**WORK TO BE COMPLETED**
Beneath this line is the data. Output exactly the lines from the line with "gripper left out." to the line with "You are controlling", both ends included, and nothing more.

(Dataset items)
- - -
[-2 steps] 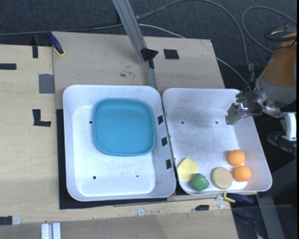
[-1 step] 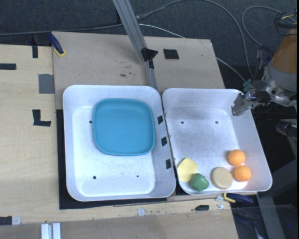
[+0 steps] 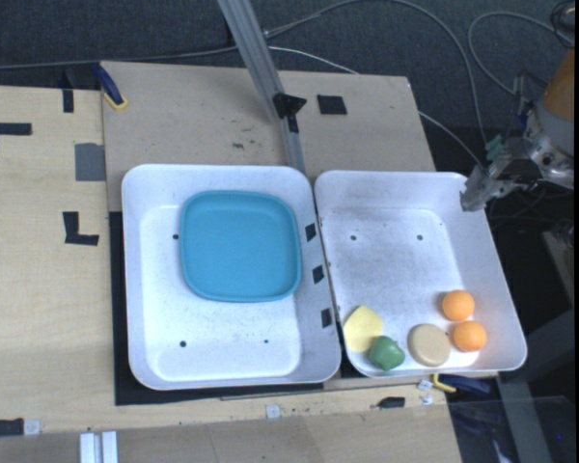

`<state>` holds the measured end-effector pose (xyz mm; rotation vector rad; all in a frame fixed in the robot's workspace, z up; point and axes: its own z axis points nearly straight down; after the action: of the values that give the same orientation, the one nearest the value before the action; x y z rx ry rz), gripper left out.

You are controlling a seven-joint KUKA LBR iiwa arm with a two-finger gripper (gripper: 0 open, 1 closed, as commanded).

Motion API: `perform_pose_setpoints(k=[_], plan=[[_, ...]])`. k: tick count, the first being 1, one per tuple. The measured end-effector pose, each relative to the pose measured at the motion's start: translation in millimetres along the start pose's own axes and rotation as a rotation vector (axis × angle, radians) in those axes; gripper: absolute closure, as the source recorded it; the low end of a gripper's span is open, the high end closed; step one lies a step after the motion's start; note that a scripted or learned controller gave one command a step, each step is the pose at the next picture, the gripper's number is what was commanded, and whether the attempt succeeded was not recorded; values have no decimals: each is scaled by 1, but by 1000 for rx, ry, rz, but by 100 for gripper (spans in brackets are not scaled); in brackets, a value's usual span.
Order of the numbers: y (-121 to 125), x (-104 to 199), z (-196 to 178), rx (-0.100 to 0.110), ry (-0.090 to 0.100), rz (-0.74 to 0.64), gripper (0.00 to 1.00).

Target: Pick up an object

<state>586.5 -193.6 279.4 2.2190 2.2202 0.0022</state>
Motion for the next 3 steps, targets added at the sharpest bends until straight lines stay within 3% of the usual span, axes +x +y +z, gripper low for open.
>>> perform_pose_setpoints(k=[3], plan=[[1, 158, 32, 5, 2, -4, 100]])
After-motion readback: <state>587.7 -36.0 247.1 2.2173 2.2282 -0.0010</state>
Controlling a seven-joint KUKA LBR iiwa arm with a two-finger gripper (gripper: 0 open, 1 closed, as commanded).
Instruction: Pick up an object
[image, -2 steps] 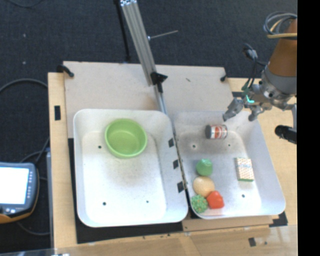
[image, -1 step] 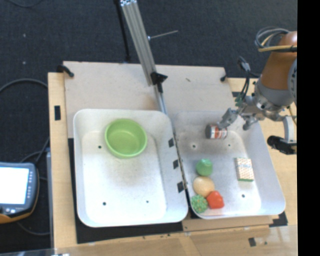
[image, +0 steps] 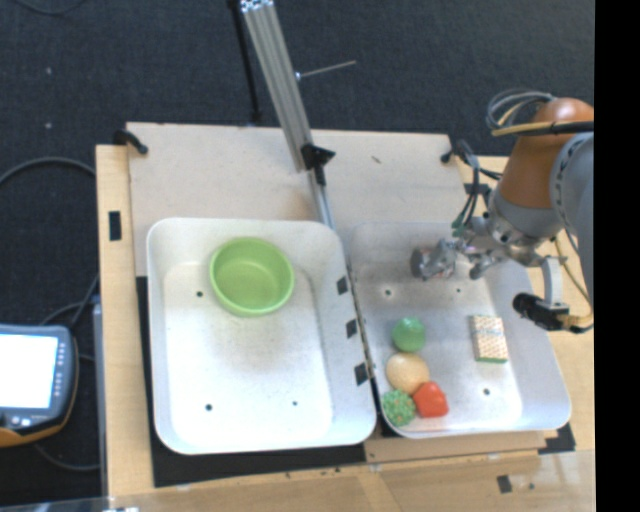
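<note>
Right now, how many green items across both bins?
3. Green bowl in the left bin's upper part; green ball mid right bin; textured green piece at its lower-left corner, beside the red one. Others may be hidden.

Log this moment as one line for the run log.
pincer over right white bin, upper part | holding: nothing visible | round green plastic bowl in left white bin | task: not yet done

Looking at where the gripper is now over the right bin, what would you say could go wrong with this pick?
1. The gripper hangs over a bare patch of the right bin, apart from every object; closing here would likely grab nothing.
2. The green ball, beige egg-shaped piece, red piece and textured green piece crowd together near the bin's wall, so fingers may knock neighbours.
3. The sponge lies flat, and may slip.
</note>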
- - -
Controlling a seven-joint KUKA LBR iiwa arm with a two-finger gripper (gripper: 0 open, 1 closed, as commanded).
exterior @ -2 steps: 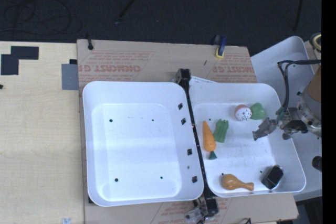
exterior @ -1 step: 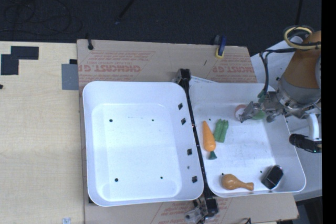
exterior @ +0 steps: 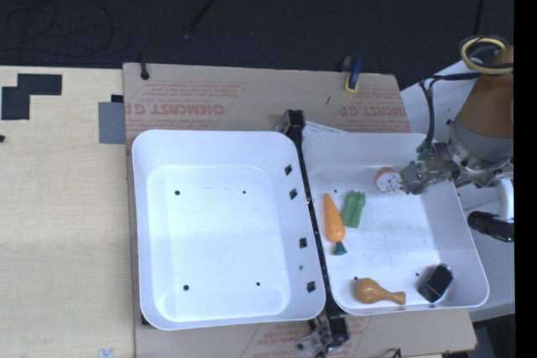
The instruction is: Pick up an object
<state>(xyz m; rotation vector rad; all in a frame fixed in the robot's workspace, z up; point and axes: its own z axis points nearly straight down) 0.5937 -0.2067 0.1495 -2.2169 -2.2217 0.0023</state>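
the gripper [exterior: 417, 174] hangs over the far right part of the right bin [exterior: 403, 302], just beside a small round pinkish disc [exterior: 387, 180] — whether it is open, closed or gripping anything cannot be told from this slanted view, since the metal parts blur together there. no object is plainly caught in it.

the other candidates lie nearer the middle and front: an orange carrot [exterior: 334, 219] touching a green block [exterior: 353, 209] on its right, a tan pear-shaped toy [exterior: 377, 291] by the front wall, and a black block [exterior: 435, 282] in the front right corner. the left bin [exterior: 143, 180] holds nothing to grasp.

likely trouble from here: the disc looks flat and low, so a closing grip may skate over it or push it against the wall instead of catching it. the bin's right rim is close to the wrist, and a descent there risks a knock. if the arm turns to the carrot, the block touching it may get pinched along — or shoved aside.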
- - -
**RESULT BELOW**
`<state>` holds the measured end-effector pose (xyz mm; rotation vector rad; all in a frame fixed in the robot's workspace, z up; point and axes: its own z axis points nearly straight down; after the action: of the values that give the same orientation, the one nearest the value before the action; x y z rx ry rz), gripper left out.

You are controlling a seven-joint KUKA LBR iiwa arm with a two-finger gripper (gripper: 0 open, 1 closed, as commanded).

What needed an answer now has one.